FISSURE IN ANO / ANAL FISSURE

What is anal fissure?

An anal fissure is a small tear in the skin at the entrance of the anus (the opening of your back passage). It usually occurs because your anus has been stretched by a hard motion due to constipation or diarrhoea and passage of frequent loose stools. It is a harmless condition with no link to cancer.

What are the symptoms you can have?

Sharp pain around your anus during a bowel movement. The pain may continue for half an hour or more and is thought to be due to spasm of the anal muscle. You may also have slight bleeding when passing motions.

How can it be diagnosed?

It is diagnosed by a doctor carefully inspecting the outside of your anus. Fissures can be difficult, and if in doubt your family doctor may refer you to a bowel specialist.

If you have noticed any bleeding, you may be advised to have a telescope examination of your bowel (endoscopy) to make sure that there is no other cause of the bleeding. If it is too painful you may be examined under a anaesthetic at a later appointment.

How is it treated?

It may be treated with:

1) More than 50% of the fissures heal themselves or with non operative treatment.

2) A prescribed cream can be applied to the area. This may contain a muscle relaxant to stop the spasm and allow the fissure to heal. Steroid ointments are best avoided.

3) Simple painkillers such as Paracetamol or Ibuprofen can be tried for pain, but are best avoided.

4)  A laxative so that the motions are easy to pass and remain soft.

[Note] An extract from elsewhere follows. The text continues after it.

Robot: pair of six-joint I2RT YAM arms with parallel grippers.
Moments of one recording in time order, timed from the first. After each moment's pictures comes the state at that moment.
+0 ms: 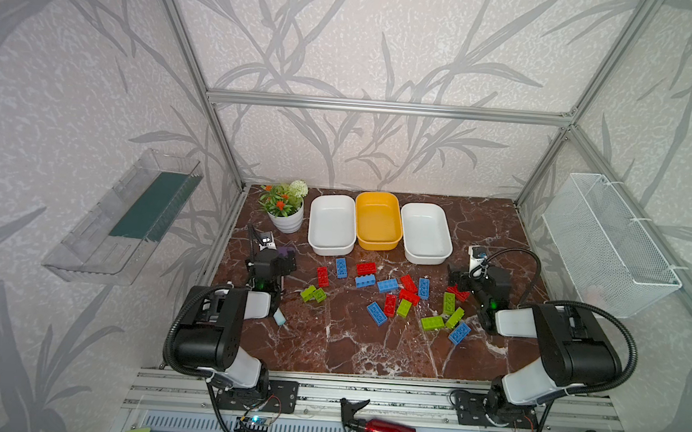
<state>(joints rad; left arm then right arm) 0.00 1.53 0.40 0.70 -0.29 -0.09 0.05 1.58 0.37 0.86 -0.10 -0.06</state>
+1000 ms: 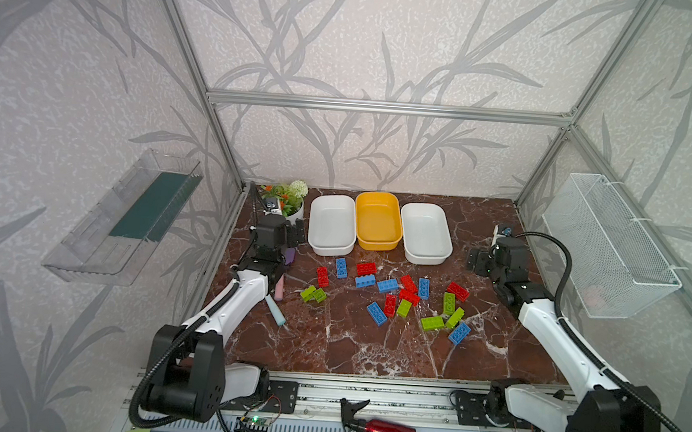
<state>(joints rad) -0.17 1.27 0.79 0.06 -0.29 -0.17 0.13 1.15 0.78 -0.32 0.29 0.22</state>
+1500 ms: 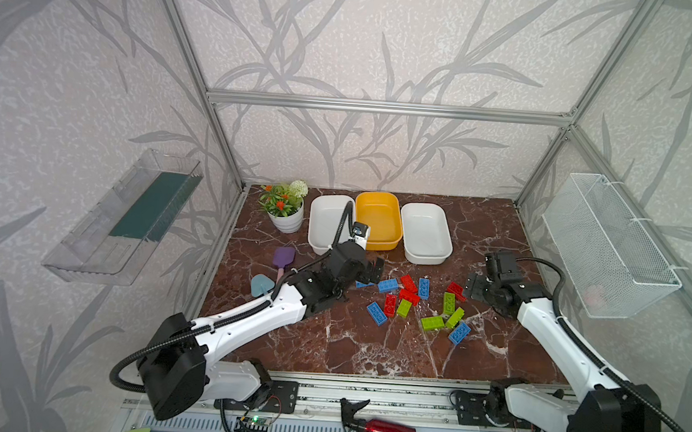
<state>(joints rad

5) There may be a role for Botox injection if treatment with cream fails, but is expensive and gives reasonable benefits of healing.

6) It is important to keep the area clean by showering twice a day. A warm bath is recommended after each bowel movement.

7) Most fissures heal within eight weeks. However, they can be slow to heal or may recur. In these cases you may be referred to a surgeon for consideration of an operation.

 What does the operation involve?

The usual operation is called a lateral sphincterotomy. This is usually done as a day case procedure under general anaesthetic. A portion of your anal muscle is divided by making a small cut at the edge of your anus. This will allow 90% of fissures to heal. Very rarely this is needed.

Are there any risks?

There is a small risk that the operation may cause leakage of wind or motion in the long term.

 How can I prevent another fissure?

a) Aim to keep a soft regular bowel action by: Eating enough fibre-containing foods such as fruit, vegetables and wholemeal bread.

b) Drinking two to three litres of fluid a day.